Genetic testing can help determine safest dose of warfarin for joint surgery patients

A new five-year study of nearly 1,600 patients finds that genetic testing can help determine the safest dose of the blood thinner warfarin, with fewer side effects, in patients undergoing joint replacement surgery.

Considering a patient’s genetic makeup when prescribing warfarin—a blood thinner commonly prescribed to prevent life-threatening blood clots—can mean fewer adverse side effects like haemorrhage, researchers found.

Warfarin is a commonly prescribed, very effective anticlotting medicine — but it’s often associated with adverse complications and each patient requires a different dosage to achieve the desired treatment effect.

That unique dosing is based in part on an individual’s genetics, and great interest exists in understanding whether an individual’s genetics can guide how to best prescribe warfarin to reach the optimal therapeutic range.

Now, researchers from Intermountain Medical Center, along with four other research centers, including Washington University School of Medicine in St.
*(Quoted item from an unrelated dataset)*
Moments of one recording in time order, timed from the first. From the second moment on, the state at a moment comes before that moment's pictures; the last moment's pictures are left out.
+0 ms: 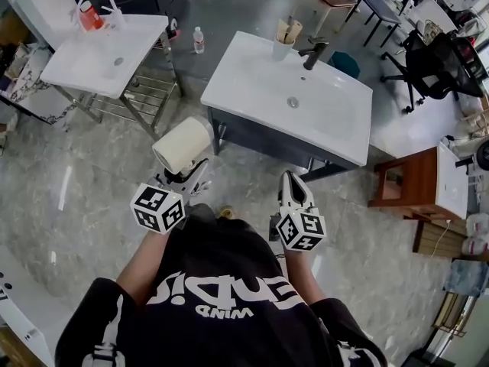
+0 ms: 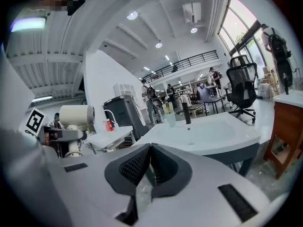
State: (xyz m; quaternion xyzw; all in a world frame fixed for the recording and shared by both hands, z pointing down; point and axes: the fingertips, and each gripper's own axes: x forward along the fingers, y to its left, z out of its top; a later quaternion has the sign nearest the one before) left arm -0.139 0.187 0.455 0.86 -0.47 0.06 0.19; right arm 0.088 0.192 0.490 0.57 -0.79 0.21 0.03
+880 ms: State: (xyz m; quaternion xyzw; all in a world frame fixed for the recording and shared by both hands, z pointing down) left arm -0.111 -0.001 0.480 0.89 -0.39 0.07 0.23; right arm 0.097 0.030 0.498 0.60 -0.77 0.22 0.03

Louis, which led the national study, have shown that outcomes greatly improve for older patients who undergo elective hip or knee replacement when the dose of warfarin is based on how a patient’s liver metabolizes the blood thinner, which can be discovered using a blood test.

Researchers say study findings from the GIFT study (Genetics Informatics Trial of Warfarin to Prevent Deep Venous Thrombosis) are significant. Compared to patients who received a standard dose, patients who received genetically-dosed warfarin had a 27 percent reduction in complications.

Specifically, their major bleeding was reduced by 75 percent, the incidence of excessive international normalized ratios was reduced by about 30 percent, and blood clots occurred 15 percent less often. No patients died during the study.

The findings from the GIFT study are published and could be used immediately. The Food and Drug Administration has since 2007 included language in its warfarin packaging that encourages the use of genetic guidance, if it’s available.

“Differences can be identified by looking at a patient’s genetic makeup, and specifically at the genes that are responsible for the liver’s metabolism of the drug,” said Scott Woller, MD, co-director of the Thrombosis Program at Intermountain Medical Center and principal investigator for Intermountain Healthcare.